Examples of Brazilian Vernacular Architecture — 3 Comments

  1. Hello. I love the idea of building a home with cordwood in Brazil.
    What would be the proper local wood to use and proper cement mixture etc.. Considering bugs hot humid the weather,and it could also get very chilly in the winter. any feed back will be very much appreciated

    • Rob Roy, an expert in cordwood building writes:
      The characteristics that you should be looking for in a good log-end are

      1. Stability. Shrinkage and expansion are two sides of the same coin. Wood that shrinks a lot can expand a lot, and vice-versa. In general, dense, hard, heavy woods (usually characterized by small annual growth rings), will shrink more than light, softer, airy species. This may seem counter-intuitive, but, with few exceptions (such as hemlock), this is the case. Shrinkage is a cosmetic problem that can be addressed a year or two after construction, by a variety of methods described in the literature (and some of my other replies in this column.)

      2. Insulation (R-value). Once again, the lighter airier softwoods perform better as insulation. Dense heavy woods are more like stone: they are good heat storage capacitors (thermal mass), but also transfer heat rapidly (poor R-value.)

      3. Consistent dimension. By this, I refer to a log-end maintaining a consistency of size and shape from one end of it to the other. If there is a severe twist or taper to a majority of your log-ends, this will be a very difficult wall to build. Further, because there is no chemical bond (and very little “paste bond”) between wood and mortar, a wall built of irregular log-ends will be inherently unstable. Cordwood is strong on compression, but not on tension, even worse than other masonry units such as brick, block, or stone. So, log-ends cut from “bushy” or severely twisted or tapered species are a pain to work with and will not yield as stable a wall.

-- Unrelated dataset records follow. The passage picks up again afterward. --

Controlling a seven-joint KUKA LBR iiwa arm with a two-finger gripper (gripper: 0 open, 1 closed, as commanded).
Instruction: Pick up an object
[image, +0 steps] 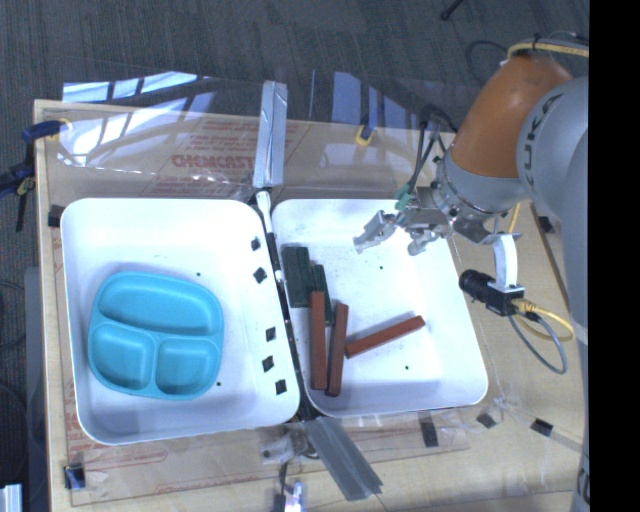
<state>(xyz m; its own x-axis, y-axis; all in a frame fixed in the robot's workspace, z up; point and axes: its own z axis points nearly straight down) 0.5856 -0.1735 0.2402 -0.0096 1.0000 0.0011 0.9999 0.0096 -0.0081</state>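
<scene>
The end effector (395, 232) hangs over the upper part of the right bin (455, 375), in the upper right of the frame. Its two metal fingers (372, 231) are spread apart with nothing between them, and they sit clear of the objects below. The grey arm with its orange band (508, 100) reaches in from the right edge.

In the right bin, several candidates for picking lie toward the left wall and the middle. A dark green block (295, 274) rests along the left side, nearest the divider. Just below it, two brown wooden sticks (327, 344) lie side by side, running roughly top to bottom of the frame and touching one another. A third reddish-brown stick (385, 335) lies at a slant toward the centre of the bin, its lower left end just beside the pair.

The left bin (75, 225) holds a blue divided plate (155, 333) with three compartments, sitting in its lower left area. Both bins rest on the counter (520, 440).
</scene>
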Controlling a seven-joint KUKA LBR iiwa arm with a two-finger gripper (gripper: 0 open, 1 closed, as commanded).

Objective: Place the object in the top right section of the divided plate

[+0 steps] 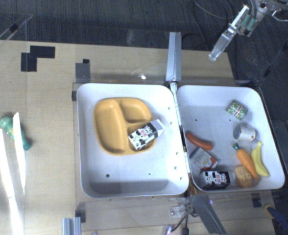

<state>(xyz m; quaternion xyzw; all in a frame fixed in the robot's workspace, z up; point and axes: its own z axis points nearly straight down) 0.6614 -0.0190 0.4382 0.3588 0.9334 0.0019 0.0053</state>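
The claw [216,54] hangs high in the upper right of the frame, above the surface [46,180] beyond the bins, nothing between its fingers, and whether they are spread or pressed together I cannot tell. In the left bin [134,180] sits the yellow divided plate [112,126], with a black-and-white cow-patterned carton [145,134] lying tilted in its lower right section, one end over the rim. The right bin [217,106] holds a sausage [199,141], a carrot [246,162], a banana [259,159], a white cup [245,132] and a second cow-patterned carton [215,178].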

      4. Rot resistance . Oddly, wood rot is hardly ever a species-related problem, if you pay attention to basic building principles: (A) Do not use punky or insect-infested log-ends, (B) Get the bark off, (C) Don’t have log-ends resting against each other, which traps moisture, (D) Keep the first course of cordwood masonry well clear of the ground, and (E) Use a good overhang on the building, at least 16 inches. With regard to “D”, I like to keep the wood two to four inches off the ground in dry or “normal” areas like where I live in northern New York, 8″ to 12″ in wet areas. In Mountain View, Big Island Hawaii (with 190 inches of rain per year), we kept the wood a full eight-inches off the footings (on a course of blocks) and there has been no ill effects to the cordwood.

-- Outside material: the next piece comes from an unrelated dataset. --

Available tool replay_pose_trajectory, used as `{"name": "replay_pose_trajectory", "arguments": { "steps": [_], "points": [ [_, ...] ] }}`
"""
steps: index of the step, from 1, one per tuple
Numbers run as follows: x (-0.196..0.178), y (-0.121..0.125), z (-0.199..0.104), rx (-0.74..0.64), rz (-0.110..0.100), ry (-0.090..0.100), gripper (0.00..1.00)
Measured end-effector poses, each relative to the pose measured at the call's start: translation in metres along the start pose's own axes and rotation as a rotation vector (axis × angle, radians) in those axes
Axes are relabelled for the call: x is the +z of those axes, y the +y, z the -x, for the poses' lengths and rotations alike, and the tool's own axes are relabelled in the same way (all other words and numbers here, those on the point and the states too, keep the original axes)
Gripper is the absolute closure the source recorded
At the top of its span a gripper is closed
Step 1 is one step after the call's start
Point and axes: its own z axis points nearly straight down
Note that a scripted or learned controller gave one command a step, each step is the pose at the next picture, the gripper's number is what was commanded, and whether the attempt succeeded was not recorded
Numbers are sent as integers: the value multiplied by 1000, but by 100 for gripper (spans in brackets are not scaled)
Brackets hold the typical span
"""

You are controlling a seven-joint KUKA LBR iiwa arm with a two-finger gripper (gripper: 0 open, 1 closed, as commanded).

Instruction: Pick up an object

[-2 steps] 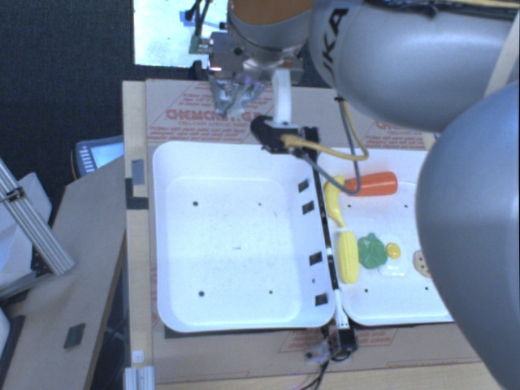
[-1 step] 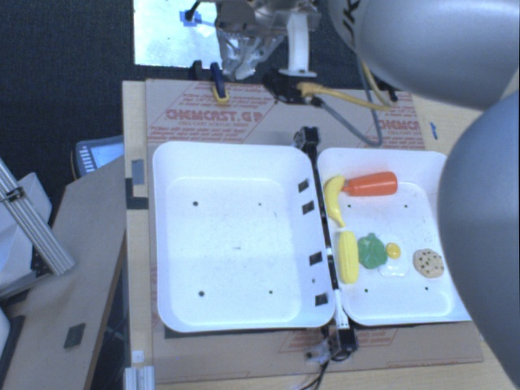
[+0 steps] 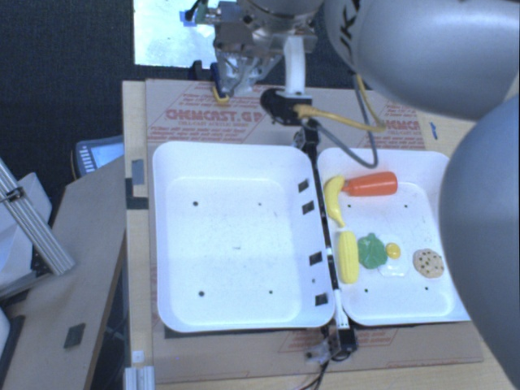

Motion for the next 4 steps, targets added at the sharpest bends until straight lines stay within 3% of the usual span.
{"name": "replay_pose_trajectory", "arguments": {
  "steps": [1, 2, 3, 4],
  "points": [
    [36, -16, 0, 1, 0, -1, 100],
    [-81, -58, -1, -3, 14, 7, 100],
    [-8, -119, -1, -3, -7, -2, 100],
    [-114, -163, -1, -4, 11, 7, 100]
  ]
}}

      5. Aroma. This one rarely comes into play, but some woods do stink, like the so-called “piss elm.” I’d avoid ’em. Some aromatic cedars may seem like a nice smell in small doses, but I know of one lady who had a sauna built for her of strong incense cedar and she could not go into the stove room at temperature. There is a reason that moths do not attack woolens in a cedar closet!

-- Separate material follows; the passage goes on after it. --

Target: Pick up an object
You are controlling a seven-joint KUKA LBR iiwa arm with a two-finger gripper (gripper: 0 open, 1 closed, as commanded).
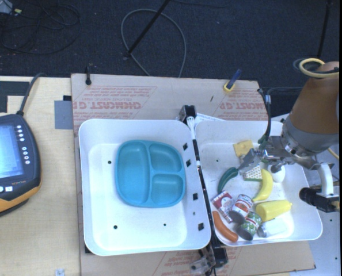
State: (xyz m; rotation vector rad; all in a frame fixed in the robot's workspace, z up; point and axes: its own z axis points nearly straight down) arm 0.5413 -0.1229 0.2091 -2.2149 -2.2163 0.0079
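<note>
One pincer [256, 164], jaw state unclear, hangs over the banana [265, 185]; centre on it before you close.

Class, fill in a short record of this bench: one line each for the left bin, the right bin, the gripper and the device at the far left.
left bin: holds a blue divided plate
right bin: toy food heaped together, among it a banana, a hot dog and a green pepper
gripper: low over the right bin, just above the banana
far left: control tablet, screen lit
</note>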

      So, readers with rare woods please cut a log-end sample of the wood you have in mind and evaluate it yourself, keeping the five criteria above in mind.

      Here are two different non-shrink mortars (not concrete, which contains stone aggregate):
      Mix A: 9 sand, 3 soaked softwood sawdust, 3 hydrated (Type s or “Builder’s”) lime, 2 Portland cement. The sawdust should be passed through a half-inch mesh screen and soaked at least overnight.
      Mix B: 9 sand, 3 masonry cement, 3 ounces of W.R. Grace Daratard 17 cement retarder.
      All mixes are equal parts by volume. Medium shovelsfulls will yield one wheelbarrow load in either case.